WHAT YOU NEED TO DO
Lines from the one with "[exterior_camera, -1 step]" up to and including the one with "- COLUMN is" are to be copied exactly from the records below, without their pictures.

════════════════

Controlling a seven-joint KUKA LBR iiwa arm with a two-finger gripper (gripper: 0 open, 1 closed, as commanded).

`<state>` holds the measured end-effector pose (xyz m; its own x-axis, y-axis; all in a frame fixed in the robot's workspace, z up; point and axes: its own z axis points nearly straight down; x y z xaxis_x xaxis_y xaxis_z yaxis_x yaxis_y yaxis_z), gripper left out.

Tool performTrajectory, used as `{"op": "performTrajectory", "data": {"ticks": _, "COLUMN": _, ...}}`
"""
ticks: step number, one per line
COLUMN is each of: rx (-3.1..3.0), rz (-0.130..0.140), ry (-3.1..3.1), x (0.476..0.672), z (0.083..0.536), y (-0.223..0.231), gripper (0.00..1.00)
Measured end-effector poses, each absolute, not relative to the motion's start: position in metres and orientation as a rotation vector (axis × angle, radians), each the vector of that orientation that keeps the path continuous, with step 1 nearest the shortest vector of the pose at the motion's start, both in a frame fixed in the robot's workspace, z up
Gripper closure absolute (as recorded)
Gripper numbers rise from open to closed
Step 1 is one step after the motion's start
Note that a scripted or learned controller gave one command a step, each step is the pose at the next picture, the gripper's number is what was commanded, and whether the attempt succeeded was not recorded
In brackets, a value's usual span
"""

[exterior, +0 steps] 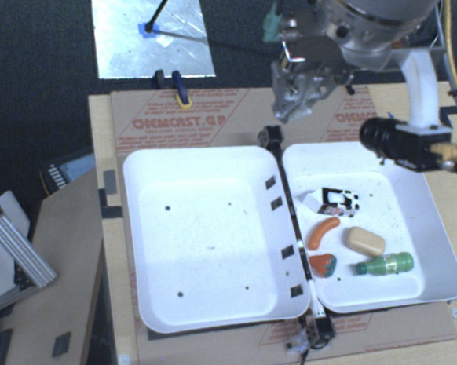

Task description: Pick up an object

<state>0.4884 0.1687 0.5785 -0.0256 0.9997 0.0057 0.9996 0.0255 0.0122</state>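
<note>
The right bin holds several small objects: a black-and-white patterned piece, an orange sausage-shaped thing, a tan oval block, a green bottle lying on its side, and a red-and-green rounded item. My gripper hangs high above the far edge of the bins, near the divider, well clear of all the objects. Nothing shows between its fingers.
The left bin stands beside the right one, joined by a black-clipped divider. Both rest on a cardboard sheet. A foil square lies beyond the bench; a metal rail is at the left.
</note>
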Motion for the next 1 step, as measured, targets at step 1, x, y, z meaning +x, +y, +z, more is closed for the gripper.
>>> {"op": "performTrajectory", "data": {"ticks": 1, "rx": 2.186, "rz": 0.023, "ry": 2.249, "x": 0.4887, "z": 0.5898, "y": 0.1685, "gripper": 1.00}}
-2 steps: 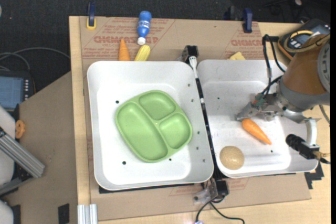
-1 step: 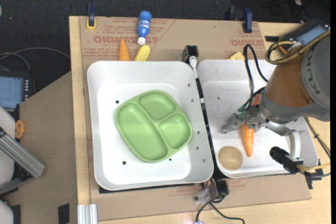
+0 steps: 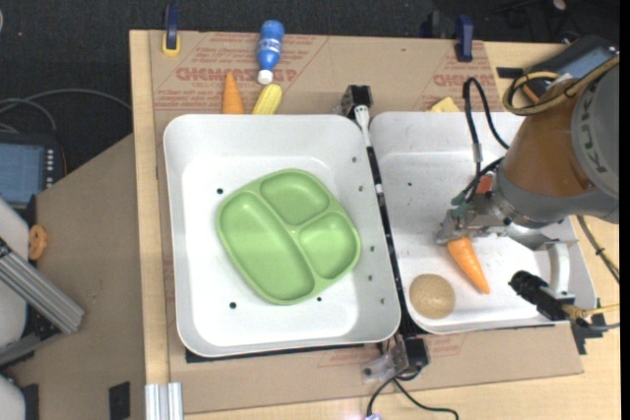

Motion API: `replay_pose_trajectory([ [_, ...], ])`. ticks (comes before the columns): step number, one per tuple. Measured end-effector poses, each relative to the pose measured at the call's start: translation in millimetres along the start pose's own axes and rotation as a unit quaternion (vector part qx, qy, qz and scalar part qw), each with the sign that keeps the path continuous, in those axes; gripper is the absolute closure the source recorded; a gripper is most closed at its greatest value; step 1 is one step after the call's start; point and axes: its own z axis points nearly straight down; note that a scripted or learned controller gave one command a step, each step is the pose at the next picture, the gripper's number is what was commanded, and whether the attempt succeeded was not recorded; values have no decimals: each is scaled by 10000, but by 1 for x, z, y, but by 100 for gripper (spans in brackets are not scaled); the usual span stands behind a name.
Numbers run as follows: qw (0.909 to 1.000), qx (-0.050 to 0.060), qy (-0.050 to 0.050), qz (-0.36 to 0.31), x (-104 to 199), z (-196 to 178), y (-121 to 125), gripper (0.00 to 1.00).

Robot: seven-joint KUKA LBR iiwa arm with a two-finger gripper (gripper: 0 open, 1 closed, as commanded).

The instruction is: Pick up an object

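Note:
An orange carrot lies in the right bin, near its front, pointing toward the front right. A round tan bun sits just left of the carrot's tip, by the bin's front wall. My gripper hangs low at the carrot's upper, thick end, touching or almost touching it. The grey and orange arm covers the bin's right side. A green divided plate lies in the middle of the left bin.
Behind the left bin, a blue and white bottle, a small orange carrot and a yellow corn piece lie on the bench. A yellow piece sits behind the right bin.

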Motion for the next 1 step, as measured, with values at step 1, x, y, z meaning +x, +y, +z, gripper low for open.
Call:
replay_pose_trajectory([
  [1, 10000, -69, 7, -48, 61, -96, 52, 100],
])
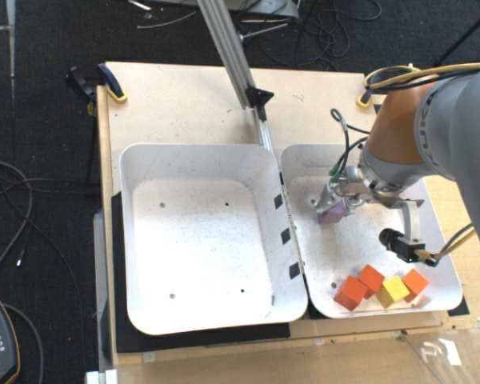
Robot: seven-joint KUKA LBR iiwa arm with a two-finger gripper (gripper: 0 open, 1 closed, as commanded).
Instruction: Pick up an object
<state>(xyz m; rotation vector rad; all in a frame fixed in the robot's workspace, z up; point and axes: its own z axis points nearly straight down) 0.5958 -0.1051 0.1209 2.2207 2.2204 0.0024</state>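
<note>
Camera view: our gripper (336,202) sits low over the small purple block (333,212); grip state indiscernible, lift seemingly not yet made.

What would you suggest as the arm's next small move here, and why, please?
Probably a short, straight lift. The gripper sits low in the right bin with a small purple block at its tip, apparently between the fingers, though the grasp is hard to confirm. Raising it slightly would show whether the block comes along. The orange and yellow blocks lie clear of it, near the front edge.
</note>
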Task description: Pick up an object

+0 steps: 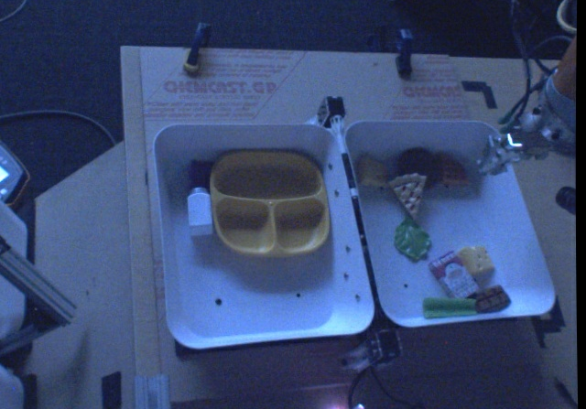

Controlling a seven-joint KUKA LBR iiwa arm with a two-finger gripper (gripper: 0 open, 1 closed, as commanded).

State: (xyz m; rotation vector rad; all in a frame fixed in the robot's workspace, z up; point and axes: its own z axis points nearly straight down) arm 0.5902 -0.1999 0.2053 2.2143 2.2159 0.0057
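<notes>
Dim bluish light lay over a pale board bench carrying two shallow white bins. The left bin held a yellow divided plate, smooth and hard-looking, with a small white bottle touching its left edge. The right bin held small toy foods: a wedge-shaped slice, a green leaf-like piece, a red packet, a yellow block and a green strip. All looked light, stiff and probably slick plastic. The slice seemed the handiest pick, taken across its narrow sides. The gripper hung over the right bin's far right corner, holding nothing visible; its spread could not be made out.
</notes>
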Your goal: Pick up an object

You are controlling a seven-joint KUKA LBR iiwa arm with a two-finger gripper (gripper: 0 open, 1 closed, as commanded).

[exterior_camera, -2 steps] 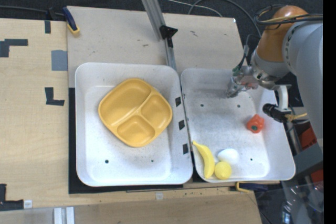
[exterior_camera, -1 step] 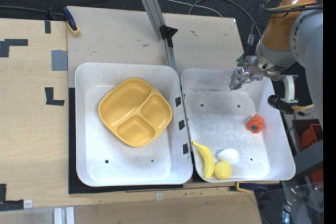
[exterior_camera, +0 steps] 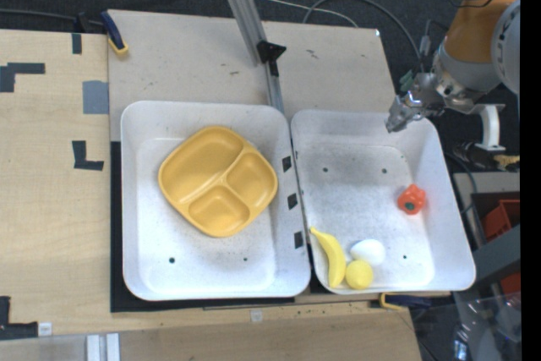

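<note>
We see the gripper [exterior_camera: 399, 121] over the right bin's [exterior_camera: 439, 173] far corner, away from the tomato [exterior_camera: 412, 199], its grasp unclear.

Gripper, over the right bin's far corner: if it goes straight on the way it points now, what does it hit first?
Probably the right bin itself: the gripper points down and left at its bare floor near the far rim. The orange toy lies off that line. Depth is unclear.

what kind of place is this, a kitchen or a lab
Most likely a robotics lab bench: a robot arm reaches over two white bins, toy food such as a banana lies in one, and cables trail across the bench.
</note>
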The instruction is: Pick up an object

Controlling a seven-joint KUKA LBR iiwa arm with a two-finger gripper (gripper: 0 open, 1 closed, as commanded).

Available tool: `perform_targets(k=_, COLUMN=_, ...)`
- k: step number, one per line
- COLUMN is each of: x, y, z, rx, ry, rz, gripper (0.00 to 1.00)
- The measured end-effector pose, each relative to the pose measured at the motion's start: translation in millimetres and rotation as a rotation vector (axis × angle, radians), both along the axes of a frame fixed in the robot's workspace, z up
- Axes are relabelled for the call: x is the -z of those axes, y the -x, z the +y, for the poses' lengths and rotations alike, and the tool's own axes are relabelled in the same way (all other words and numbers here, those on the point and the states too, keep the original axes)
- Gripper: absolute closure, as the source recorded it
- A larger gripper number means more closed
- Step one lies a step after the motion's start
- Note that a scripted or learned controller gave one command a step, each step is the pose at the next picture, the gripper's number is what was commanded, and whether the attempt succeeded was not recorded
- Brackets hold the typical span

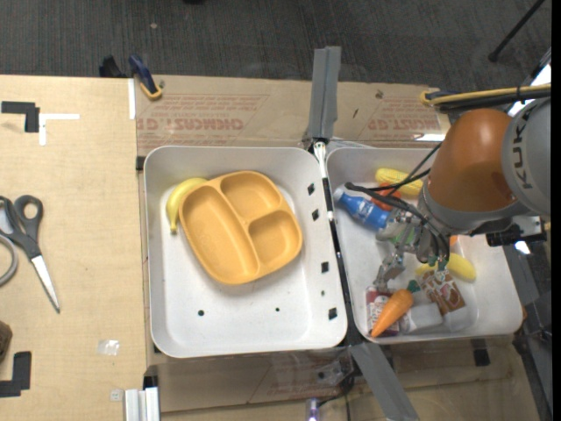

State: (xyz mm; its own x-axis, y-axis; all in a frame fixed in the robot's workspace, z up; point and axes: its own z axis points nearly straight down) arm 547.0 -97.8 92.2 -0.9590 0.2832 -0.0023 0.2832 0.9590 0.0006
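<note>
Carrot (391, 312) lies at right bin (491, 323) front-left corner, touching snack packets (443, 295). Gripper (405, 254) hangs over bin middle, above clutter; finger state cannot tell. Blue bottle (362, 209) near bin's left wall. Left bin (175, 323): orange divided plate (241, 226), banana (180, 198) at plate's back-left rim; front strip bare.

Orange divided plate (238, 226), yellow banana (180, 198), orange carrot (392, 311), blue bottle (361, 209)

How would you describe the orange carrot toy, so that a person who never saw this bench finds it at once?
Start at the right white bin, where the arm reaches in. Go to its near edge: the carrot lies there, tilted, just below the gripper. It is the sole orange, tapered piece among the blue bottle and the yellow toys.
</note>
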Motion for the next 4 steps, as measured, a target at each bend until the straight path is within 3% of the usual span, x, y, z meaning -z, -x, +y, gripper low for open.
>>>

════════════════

EXERCISE OUTPUT
[exterior_camera, -1 step] 
[exterior_camera, +0 steps] 

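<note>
We see the gripper [exterior_camera: 399, 121] over the right bin's [exterior_camera: 439, 173] far corner, away from the tomato [exterior_camera: 412, 199], its grasp unclear.

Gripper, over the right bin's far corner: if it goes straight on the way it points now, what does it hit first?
Probably the right bin itself: the gripper points down and left at its bare floor near the far rim. The orange toy lies off that line. Depth is unclear.

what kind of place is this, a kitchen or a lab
Most likely a robotics lab bench: a robot arm reaches over two white bins, toy food such as a banana lies in one, and cables trail across the bench.
</note>
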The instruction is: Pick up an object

Controlling a seven-joint KUKA LBR iiwa arm with a two-finger gripper (gripper: 0 open, 1 closed, as commanded).

Available tool: `perform_targets(k=_, COLUMN=_, ...)`
- k: step number, one per line
- COLUMN is each of: x, y, z, rx, ry, rz, gripper (0.00 to 1.00)

No additional output is expected for this exercise.